WHAT THIS TASK INVOLVES:
Bring together all lines from the listing below that contain the string "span".

COLLECTED DATA:
::::

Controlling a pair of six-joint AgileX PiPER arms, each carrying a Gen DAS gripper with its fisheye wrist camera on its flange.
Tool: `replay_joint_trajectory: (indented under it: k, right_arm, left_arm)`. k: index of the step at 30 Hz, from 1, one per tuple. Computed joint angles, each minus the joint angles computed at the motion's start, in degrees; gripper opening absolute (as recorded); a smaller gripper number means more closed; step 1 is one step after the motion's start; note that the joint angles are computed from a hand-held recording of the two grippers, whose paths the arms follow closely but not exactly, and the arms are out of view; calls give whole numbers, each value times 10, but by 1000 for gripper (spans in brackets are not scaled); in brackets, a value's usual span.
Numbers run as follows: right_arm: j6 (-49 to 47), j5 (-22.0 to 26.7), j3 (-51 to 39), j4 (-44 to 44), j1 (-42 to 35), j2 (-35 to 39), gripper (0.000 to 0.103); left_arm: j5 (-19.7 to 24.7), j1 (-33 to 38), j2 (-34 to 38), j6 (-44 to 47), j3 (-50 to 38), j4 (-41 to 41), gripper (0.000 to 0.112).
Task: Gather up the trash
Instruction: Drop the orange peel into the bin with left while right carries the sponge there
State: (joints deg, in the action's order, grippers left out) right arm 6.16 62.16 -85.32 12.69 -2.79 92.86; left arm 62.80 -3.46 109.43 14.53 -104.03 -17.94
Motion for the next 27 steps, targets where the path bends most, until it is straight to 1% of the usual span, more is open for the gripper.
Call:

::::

RESPONSE:
Tool: `replay_joint_trajectory: (indented under it: k, right_arm, left_arm)`. k: index of the step at 30 Hz, from 1, one per tuple. Computed joint angles, each minus the joint angles computed at the motion's start, in degrees; gripper opening absolute (as recorded); a smaller gripper number means more closed; step 1 is one step after the motion's start; note that the joint angles are computed from a hand-held recording of the two grippers, whose paths the arms follow closely but not exactly, and the arms are out of view; calls give whole numbers, each value times 10, but by 1000 for gripper (spans in brackets are not scaled); in brackets, a value's usual span.
Motion for the next 27 steps, targets where the path bends most, until it is straight to 1% of the usual span, more is open for the gripper.

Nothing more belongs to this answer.